According to the note, Bangladesh has experienced low debt to GDP
ratio of around 34 percent of GDP since last few years.

Debt statistics report also shows that Bangladesh is at low risk in
terms of vulnerable debt sustainability. Therefore, the country can
increase their expenditure, if needed, at significant level through
domestic borrowing and foreign loans to support affected sectors of
the economy.

The report also recommends that the government may improve tax
compliance with proper implementation of tax reform policies for
improving tax-GDP ratio in the near and medium term.

Chief Economist’s Unit of the central bank release the policy note,
titled ‘COVID-19 Crisis and Fiscal Space for Bangladesh Economy: A
Comparative Analysis with South Asian Countries’.

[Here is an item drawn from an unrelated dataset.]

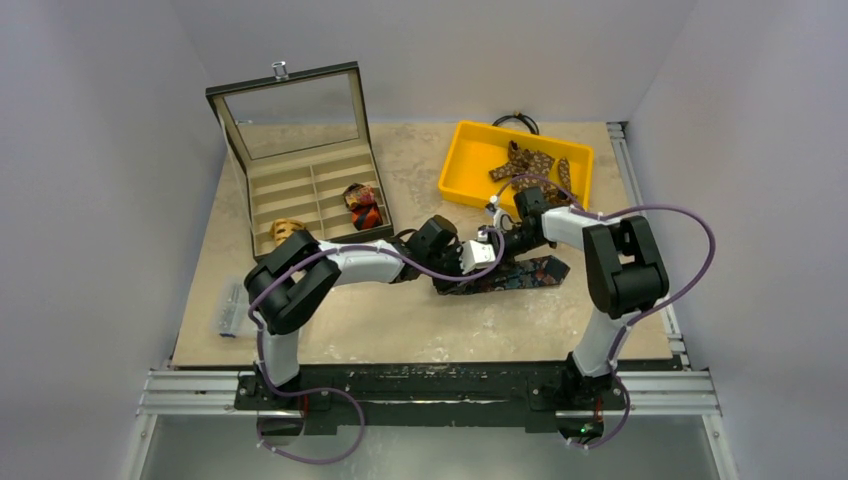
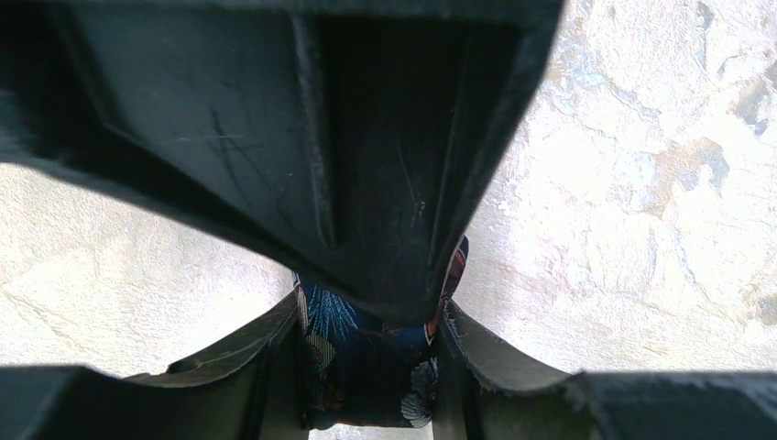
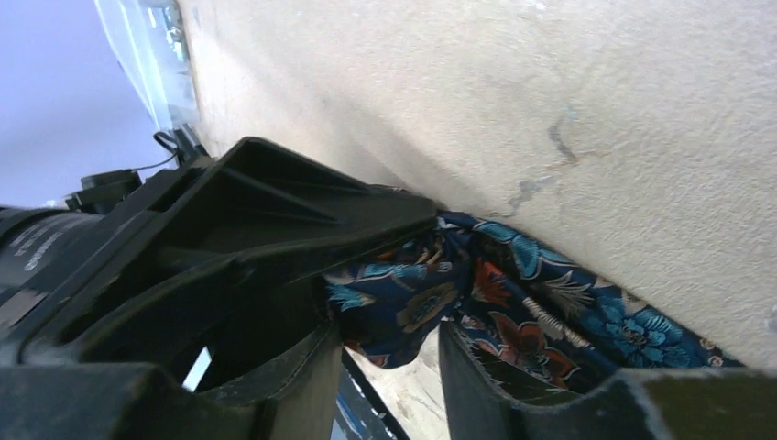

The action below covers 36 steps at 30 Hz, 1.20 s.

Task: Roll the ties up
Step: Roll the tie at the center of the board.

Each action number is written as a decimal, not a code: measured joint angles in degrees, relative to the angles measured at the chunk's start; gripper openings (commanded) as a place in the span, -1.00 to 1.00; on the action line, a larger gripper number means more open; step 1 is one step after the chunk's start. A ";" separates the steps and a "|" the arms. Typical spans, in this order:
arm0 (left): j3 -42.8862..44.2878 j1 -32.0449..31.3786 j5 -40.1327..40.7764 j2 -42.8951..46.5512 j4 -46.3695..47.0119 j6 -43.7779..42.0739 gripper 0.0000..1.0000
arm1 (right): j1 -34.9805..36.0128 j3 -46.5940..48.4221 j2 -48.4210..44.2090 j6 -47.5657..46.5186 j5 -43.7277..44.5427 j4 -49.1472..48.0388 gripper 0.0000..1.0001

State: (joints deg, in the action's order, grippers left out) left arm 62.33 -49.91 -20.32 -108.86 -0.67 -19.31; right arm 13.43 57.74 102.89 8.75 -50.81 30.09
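Note:
A dark navy floral tie (image 1: 525, 274) lies as a strip on the table's middle, its left end bunched between both grippers. My left gripper (image 1: 453, 267) is shut on that end; in the left wrist view the tie (image 2: 359, 356) fills the gap of the gripper (image 2: 368, 337). My right gripper (image 1: 488, 249) meets it from the right; in its wrist view the gripper (image 3: 385, 341) pinches a fold of the tie (image 3: 550, 312). Brown dotted ties (image 1: 530, 165) lie in a yellow bin (image 1: 470, 185). A red-orange coil (image 1: 362, 205) and a tan coil (image 1: 287, 230) sit in a box.
The open compartment box (image 1: 300, 185) with its glass lid up stands at the back left. A black cable loop (image 1: 515, 122) lies behind the yellow bin. A clear plastic item (image 1: 230, 310) lies at the table's left edge.

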 measured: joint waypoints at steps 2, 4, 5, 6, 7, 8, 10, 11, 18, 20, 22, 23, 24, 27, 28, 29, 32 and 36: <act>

It also pointed out that Bangladesh maintained around 10 per cent of
tax to GDP ratio, which is lower than all other south Asian countries,
except India.

This report also finds that Bangladesh was the lowest spending
country among South Asian countries and the fiscal deficit as percent
of GDP for Bangladesh is below 5 percent in the last decade.

As per the policy note, COVID-19 pandemic continued to spread and
impacted Bangladesh economy since March 2020, reflecting in a sharp
decline in growth rate of real gross domestic product (GDP) to 5.24
percent in FY20 as compared to a record high of 8.15 percent growth in
FY19.

Likewise, other South Asian countries are not exception as being
affected by COVID-19, slowing down their economic growth as well. In
response to combat against the possible economic disruptions because
of the pandemic, South Asian countries including Bangladesh have been
taking extensive fiscal measures depending on their own capacities.